## ACTIVITY
Your task is to show every line in the listing below that includes "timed".

· · · · · · ·

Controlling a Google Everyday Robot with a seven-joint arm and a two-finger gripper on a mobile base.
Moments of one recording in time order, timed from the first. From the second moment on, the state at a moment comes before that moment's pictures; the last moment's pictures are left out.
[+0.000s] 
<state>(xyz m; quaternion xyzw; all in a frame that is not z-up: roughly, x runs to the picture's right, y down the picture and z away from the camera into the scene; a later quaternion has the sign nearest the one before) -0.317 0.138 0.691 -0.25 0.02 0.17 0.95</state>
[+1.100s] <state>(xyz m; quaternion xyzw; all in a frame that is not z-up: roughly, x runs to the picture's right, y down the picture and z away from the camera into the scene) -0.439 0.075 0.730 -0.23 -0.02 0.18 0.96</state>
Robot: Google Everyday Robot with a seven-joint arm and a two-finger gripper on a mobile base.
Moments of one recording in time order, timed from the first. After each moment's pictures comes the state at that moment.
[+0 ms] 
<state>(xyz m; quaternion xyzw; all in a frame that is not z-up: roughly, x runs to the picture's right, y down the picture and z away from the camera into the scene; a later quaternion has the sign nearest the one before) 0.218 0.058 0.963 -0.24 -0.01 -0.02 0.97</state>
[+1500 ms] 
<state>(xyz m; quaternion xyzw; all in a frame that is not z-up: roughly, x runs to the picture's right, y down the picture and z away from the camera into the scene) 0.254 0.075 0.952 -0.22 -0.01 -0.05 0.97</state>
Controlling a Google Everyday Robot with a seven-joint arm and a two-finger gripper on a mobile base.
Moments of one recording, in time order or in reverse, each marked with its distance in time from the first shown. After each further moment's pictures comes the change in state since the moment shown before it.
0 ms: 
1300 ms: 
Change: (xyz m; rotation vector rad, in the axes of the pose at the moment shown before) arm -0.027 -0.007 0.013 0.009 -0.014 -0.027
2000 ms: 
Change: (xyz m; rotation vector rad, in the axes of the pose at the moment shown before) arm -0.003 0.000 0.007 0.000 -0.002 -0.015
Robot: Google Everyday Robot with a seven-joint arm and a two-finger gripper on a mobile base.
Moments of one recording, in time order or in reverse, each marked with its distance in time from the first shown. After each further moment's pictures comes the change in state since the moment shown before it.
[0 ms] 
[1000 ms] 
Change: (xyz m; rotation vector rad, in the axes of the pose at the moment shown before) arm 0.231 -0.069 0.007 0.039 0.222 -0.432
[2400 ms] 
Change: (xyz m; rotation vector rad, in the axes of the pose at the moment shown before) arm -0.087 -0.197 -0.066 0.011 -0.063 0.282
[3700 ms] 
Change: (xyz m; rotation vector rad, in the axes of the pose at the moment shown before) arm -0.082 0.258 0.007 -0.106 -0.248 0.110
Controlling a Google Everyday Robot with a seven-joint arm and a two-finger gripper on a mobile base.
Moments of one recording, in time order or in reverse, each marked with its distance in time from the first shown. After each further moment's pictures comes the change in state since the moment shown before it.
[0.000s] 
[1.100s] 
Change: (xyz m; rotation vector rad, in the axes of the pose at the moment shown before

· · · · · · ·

## REPLY
Moments of one recording in time order, timed from the first. From the second moment on, the state at a moment comes before that moment's pictures; the last moment's pictures are left out.
Moments of one recording in time order, timed from the first. After each moment's pictures comes the state at that moment.

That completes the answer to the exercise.